The addition of the student-created Branson peer tutoring app on campus this year provides students with an efficient and reliable method of getting academic assistance from their classmates across subjects.
“The app automatically pairs someone who wants tutoring with a tutor,” said Zachary Cummins ‘26, one of the creators of the app. “[It] sends both of them a conjoined email … and then the tutor reaches out to the tutee.”
Last year, this selection process was more challenging because “they sent an email to all the available tutors” when someone needed help, but “the tutors never responded to that email,” Cummins said. The new method holds tutors more accountable.
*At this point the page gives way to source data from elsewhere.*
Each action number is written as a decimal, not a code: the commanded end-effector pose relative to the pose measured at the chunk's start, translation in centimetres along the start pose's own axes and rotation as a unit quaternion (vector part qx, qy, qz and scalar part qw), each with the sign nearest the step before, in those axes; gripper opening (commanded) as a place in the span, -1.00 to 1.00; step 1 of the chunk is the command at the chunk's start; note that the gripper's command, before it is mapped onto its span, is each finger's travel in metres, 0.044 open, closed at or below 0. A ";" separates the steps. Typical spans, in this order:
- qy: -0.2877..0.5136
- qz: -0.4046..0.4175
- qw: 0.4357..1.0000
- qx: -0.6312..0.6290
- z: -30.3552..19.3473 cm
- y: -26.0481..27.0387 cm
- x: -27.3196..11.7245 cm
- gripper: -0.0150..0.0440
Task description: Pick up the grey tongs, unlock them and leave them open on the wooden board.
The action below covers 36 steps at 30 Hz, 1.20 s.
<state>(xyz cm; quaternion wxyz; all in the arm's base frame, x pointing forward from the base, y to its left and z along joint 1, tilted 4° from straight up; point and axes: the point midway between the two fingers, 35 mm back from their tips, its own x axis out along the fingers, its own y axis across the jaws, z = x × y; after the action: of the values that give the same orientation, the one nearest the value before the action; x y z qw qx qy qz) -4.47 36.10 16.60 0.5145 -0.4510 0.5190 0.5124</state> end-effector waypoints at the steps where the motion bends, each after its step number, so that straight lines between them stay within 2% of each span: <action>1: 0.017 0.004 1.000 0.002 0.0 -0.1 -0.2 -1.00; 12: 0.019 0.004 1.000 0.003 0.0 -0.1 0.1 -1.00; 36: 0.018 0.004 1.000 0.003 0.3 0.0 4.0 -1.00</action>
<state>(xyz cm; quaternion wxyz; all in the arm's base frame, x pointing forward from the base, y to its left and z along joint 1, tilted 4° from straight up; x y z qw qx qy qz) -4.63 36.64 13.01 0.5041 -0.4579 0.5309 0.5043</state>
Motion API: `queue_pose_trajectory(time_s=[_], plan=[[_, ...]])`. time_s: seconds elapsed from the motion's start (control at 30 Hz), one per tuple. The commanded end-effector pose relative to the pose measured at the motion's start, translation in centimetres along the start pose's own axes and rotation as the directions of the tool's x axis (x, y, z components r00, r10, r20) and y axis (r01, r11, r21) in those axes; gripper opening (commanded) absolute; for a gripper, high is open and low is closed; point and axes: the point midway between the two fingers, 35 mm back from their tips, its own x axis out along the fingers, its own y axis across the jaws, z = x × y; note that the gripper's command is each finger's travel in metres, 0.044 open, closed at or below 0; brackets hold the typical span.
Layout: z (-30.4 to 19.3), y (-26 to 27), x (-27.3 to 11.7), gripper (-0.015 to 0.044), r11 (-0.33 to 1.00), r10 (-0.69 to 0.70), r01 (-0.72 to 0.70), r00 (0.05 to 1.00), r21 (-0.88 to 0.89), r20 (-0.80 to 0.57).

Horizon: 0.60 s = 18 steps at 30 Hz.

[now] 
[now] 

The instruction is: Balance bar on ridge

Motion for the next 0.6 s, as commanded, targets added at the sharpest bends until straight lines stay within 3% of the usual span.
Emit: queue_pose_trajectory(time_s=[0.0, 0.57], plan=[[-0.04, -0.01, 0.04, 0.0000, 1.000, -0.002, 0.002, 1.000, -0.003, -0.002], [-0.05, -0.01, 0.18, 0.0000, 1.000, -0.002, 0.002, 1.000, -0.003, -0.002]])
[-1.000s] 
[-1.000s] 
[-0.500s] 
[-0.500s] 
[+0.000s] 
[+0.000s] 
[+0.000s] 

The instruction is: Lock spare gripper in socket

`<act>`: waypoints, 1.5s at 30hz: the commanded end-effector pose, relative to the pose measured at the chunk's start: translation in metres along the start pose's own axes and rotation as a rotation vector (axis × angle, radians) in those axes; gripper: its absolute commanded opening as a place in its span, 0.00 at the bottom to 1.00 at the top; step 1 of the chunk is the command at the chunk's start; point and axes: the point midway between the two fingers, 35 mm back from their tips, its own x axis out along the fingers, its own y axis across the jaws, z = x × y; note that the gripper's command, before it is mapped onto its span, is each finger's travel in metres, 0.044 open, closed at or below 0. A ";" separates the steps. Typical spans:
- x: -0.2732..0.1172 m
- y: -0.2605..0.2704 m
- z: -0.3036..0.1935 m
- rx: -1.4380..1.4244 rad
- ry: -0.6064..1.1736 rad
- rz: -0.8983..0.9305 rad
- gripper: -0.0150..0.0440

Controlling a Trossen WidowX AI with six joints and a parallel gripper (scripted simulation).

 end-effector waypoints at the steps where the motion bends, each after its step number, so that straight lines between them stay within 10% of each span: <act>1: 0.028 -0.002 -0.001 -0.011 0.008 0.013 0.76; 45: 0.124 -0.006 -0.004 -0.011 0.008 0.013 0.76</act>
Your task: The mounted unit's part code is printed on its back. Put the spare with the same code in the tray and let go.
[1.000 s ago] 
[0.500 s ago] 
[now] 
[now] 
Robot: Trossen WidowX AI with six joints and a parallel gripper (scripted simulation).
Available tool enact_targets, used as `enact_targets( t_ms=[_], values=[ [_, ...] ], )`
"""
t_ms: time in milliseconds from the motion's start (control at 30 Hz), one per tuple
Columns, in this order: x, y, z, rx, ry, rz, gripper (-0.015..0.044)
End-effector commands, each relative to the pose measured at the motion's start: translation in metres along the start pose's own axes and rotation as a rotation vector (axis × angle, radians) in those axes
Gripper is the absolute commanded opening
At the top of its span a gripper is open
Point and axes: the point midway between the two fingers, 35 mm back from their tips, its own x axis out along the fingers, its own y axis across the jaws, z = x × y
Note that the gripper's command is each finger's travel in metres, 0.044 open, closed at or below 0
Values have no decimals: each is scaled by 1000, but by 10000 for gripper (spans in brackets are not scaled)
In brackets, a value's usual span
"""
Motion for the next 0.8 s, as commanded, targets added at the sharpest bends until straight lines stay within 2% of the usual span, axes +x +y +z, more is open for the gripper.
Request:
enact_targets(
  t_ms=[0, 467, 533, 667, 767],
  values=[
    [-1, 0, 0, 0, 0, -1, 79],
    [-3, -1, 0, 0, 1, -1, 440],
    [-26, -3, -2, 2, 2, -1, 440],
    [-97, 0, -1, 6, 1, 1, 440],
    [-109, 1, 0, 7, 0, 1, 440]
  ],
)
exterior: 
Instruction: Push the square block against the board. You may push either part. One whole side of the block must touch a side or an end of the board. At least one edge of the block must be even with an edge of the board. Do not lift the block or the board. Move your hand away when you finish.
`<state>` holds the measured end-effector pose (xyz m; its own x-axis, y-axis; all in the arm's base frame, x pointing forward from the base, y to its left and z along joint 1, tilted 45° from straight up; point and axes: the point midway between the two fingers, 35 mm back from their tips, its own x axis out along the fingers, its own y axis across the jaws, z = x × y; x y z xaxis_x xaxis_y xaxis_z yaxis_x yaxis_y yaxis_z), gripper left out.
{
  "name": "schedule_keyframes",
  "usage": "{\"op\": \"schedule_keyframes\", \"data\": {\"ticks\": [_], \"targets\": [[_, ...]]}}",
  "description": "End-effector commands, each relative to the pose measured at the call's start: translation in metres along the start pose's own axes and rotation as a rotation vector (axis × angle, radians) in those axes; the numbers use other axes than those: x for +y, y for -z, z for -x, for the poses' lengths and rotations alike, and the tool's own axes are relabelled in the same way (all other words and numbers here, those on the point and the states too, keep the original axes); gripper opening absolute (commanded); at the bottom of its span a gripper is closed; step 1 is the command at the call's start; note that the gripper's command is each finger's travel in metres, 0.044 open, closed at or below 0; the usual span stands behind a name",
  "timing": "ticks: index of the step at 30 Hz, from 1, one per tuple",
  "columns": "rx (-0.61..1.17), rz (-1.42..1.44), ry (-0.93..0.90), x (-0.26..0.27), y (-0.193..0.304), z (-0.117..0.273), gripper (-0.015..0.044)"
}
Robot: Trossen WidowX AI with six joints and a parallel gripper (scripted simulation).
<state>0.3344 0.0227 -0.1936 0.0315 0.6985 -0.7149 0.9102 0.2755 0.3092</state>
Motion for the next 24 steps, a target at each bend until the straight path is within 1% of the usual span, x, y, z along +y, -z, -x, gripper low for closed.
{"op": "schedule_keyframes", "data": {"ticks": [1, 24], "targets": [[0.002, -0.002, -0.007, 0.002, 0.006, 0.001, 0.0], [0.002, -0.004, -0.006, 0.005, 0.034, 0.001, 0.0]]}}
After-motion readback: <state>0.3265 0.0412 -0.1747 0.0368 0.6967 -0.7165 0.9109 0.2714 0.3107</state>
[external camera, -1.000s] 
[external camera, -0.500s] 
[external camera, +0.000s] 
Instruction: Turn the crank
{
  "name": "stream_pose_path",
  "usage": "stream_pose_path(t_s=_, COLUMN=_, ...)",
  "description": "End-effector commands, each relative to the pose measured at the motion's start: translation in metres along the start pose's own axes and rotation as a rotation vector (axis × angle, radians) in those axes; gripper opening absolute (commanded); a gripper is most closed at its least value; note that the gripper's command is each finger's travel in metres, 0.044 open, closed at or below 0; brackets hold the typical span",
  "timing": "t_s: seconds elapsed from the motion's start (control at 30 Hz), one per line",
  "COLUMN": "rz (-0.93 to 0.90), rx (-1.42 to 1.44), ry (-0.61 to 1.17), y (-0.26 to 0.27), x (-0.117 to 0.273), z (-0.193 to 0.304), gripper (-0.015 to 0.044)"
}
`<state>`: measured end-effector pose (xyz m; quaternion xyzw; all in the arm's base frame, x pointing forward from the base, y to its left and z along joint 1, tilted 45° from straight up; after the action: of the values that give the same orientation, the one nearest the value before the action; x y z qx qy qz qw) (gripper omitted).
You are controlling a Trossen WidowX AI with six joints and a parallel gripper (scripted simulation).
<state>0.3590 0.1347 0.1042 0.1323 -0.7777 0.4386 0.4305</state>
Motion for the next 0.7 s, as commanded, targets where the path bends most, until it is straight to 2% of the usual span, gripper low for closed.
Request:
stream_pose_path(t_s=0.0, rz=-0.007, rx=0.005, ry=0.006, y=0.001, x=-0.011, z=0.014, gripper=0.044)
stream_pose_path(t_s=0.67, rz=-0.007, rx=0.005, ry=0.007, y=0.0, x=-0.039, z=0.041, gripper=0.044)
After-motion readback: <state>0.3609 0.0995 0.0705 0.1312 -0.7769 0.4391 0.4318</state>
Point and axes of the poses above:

In addition to addressing the challenges of tutor assignments, the app gives prospective tutees a way to easily express their availability and which subjects they need support in.
When students open the app, they can quickly input their open blocks, as well as when they are available before school, during lunch and during Flex.
The app also showcases all of the possible classes students can request help in, such as in math, science, English, history, languages and time management.
These opportunities to receive extra help would not be possible without the peer tutors, who are nominated by teachers.
Moreover, every tutor has to have passed the classes they tutor in with flying colors and stand out to teachers as someone who is “able to explain [the topic matter] in a way that people can understand,” Cummins said.
“[Peer tutors] have a better understanding of what the classes are like from [a student’s] perspective and what [someone] might be having trouble with,” Cummins added. Taking these classes helps tutors explain the material in ways that worked well for them and communicate information differently from the teacher.
Not only has the addition of the peer tutoring app helped spark opportunities for students to teach their fellow classmates, but, as Cummins said, made it “a lot easier for people who want to have tutors to get tutors.”